Renaming columns in Pandas - Time & Space Complexity
We want to understand how the time it takes to rename columns in a pandas DataFrame changes as the number of columns grows.
How does the work increase when we rename more columns?
Analyze the time complexity of the following code snippet.
import pandas as pd
df = pd.DataFrame({f'col{i}': range(5) for i in range(100)})
new_names = {f'col{i}': f'new_col{i}' for i in range(100)}
df.rename(columns=new_names, inplace=True)
This code creates a DataFrame with 100 columns and renames all columns using a dictionary mapping.
Identify the loops, recursion, array traversals that repeat.
- Primary operation: pandas goes through each column name to check if it needs to be renamed.
- How many times: Once for each column in the DataFrame.

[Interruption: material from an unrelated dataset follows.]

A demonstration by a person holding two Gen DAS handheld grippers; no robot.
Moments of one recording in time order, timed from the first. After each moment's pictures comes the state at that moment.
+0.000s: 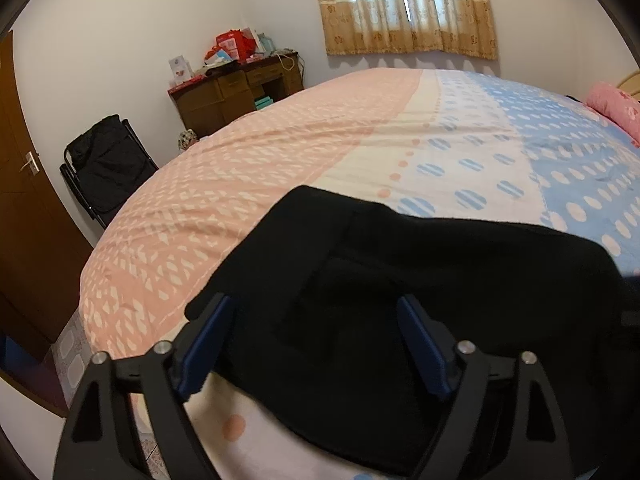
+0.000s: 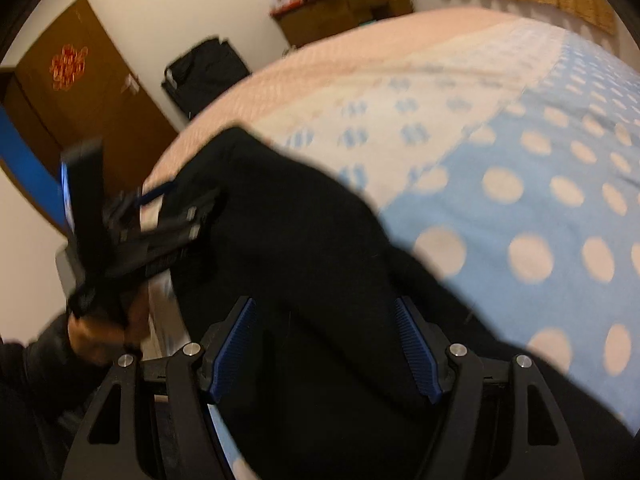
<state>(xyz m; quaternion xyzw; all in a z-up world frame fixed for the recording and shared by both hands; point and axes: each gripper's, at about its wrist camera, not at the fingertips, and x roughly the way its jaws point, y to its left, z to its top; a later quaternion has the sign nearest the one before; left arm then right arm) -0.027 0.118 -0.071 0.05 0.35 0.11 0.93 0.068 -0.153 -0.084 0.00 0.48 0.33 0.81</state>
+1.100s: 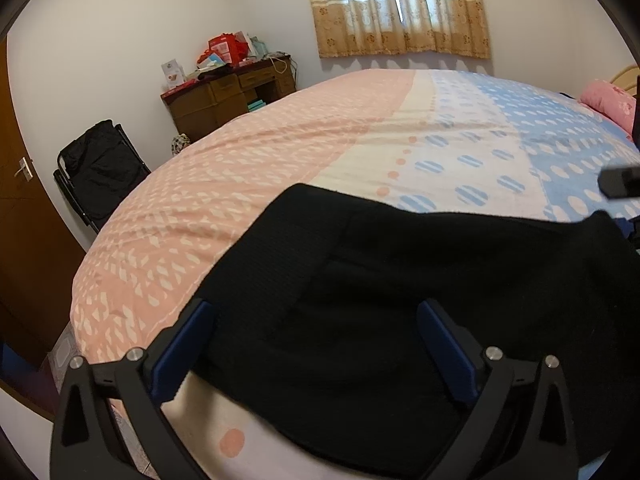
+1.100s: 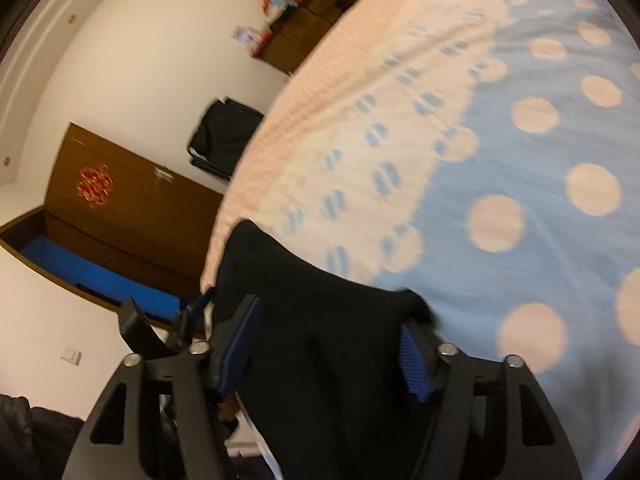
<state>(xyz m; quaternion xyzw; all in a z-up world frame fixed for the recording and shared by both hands) -0.018 0.121 -0.077 0.06 0.35 0.10 0.93 0.167 -0.200 -0.097 0.22 0.52 0.33 0.76</state>
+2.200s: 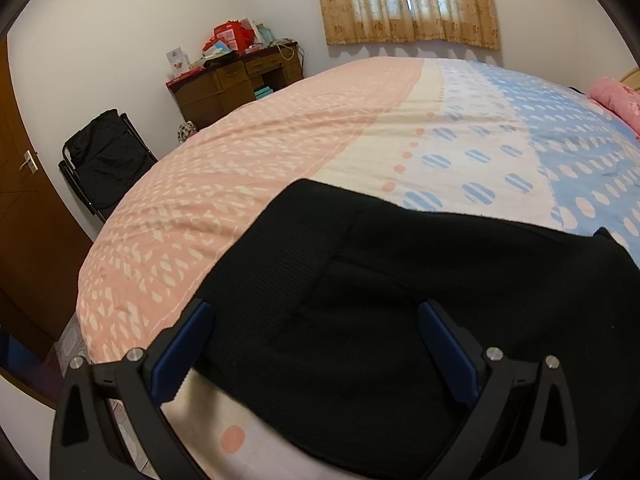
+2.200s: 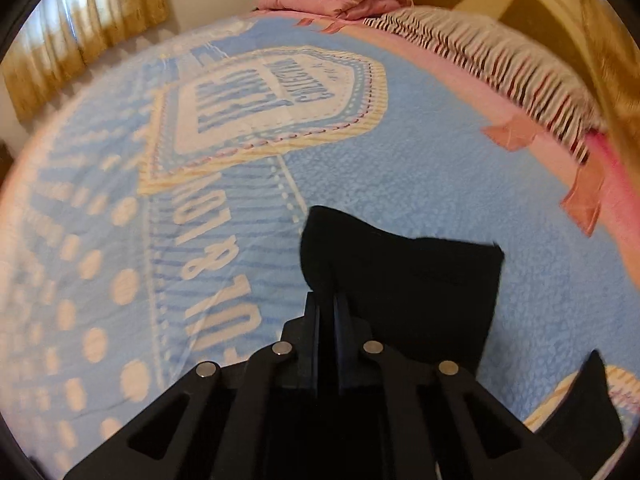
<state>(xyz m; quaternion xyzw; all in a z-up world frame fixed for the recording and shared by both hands) -0.012 0.116 -0.074 0.05 0.37 0.12 0.92 0.019 -0.548 -0.052 0.24 0.43 -0.32 0.81</state>
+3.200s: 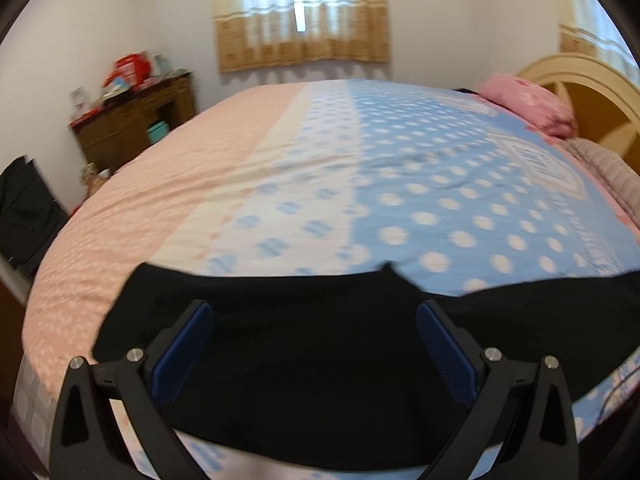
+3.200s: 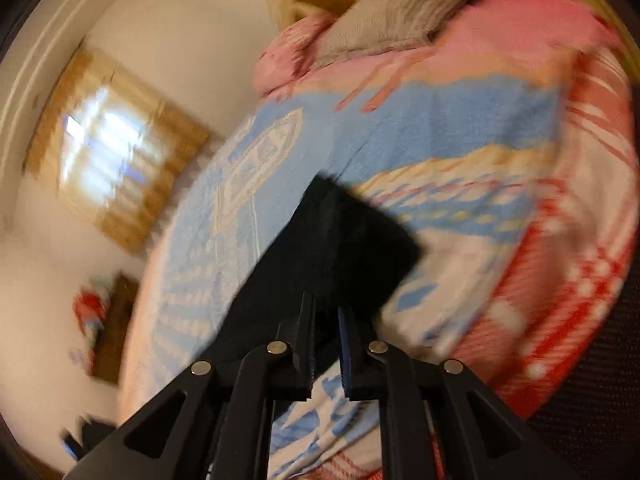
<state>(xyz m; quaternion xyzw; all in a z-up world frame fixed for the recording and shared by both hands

As the number of columns increases, the time to rename grows roughly in direct proportion.
| Input Size (n) | Approx. Operations |
|---|---|
| 10 | About 10 checks and renames |
| 100 | About 100 checks and renames |
| 1000 | About 1000 checks and renames |
Pattern observation: The work grows linearly as the number of columns grows.
Time Complexity: O(n)
This means the time to rename columns grows in a straight line with the number of columns.
[X] Wrong: "Renaming columns happens instantly no matter how many columns there are."
[OK] Correct: Even though renaming is fast, pandas must check each column name, so more columns mean more work.
Understanding how operations scale with data size helps you write efficient code and explain your choices clearly in real projects.
"What if we rename only a few columns instead of all? How would the time complexity change?"